§ **Directions for this task**
Copy the data precisely, character for character, and leave out every picture.

§ **Given data**

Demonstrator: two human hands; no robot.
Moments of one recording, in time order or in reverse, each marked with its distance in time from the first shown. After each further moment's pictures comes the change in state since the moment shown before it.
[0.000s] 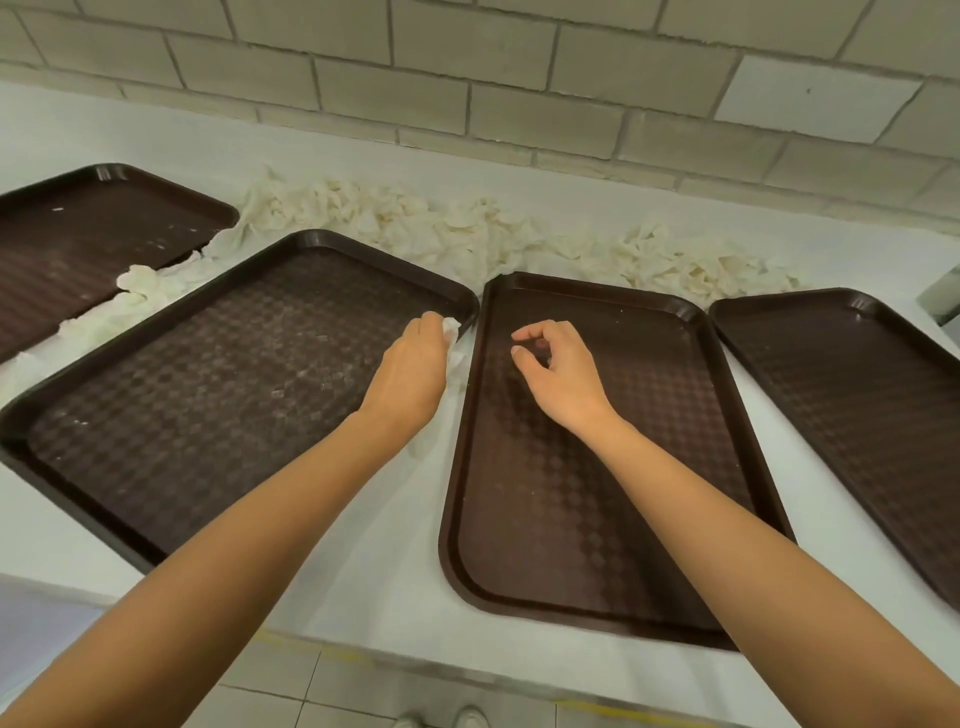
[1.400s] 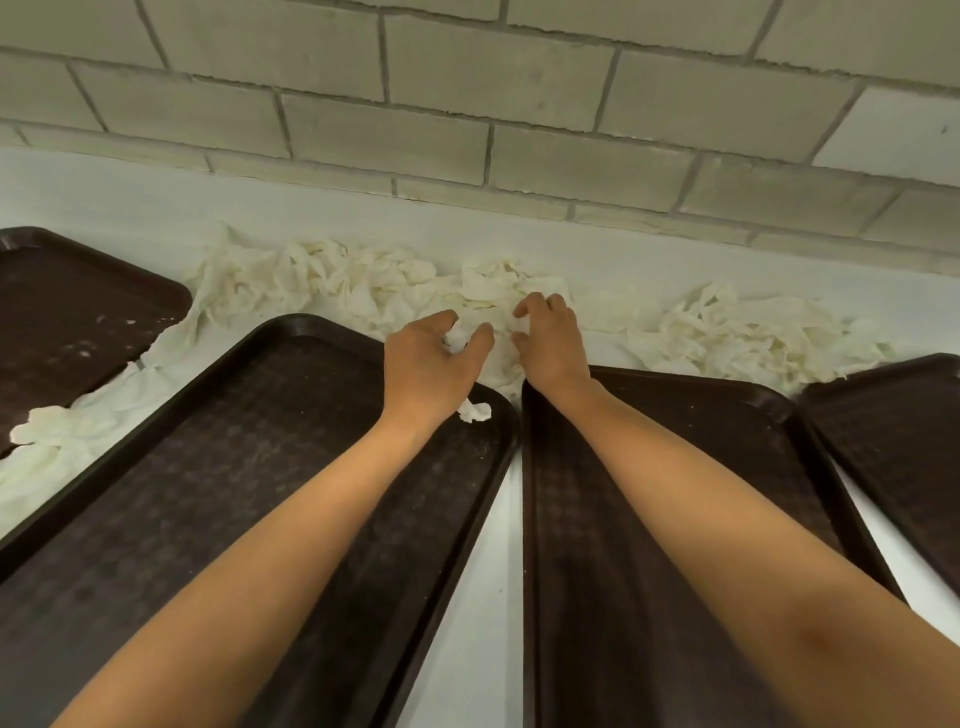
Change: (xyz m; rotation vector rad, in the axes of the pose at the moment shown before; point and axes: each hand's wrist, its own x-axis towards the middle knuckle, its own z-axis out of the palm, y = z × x) left_hand 0.164 -0.026 0.008 -0.596 0.193 -0.066; right_hand 0.215 0.008 0.057 -0.417 0.092 0.036
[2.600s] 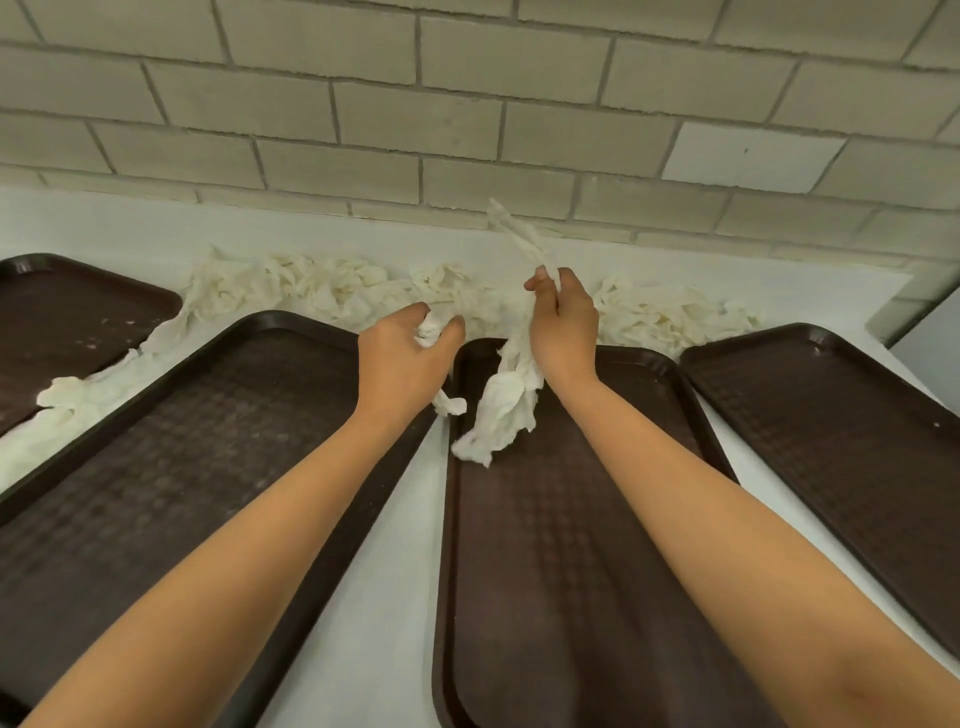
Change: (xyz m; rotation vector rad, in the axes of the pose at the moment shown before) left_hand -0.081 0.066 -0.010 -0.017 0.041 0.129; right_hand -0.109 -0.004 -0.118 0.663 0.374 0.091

§ **Completed exercise**
Demonstrator: two human hands; no robot.
Moments of one recording, in time order or in reverse, each marked with its distance in time from the first shown. After each further moment's pictures comes the change in state since the moment shown before it.
[0.000s] 
[1.400s] 
Change: (xyz m; rotation vector rad, in the axes of the pose at the moment shown before; point and axes: each hand's wrist, its own x-axis towards the middle knuckle, its own z-axis out of the palm, y = z × x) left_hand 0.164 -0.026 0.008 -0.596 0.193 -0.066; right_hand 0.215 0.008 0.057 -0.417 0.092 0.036
[2.600s] 
Change: (xyz m; rotation vector rad, in the axes of the pose at the moment shown before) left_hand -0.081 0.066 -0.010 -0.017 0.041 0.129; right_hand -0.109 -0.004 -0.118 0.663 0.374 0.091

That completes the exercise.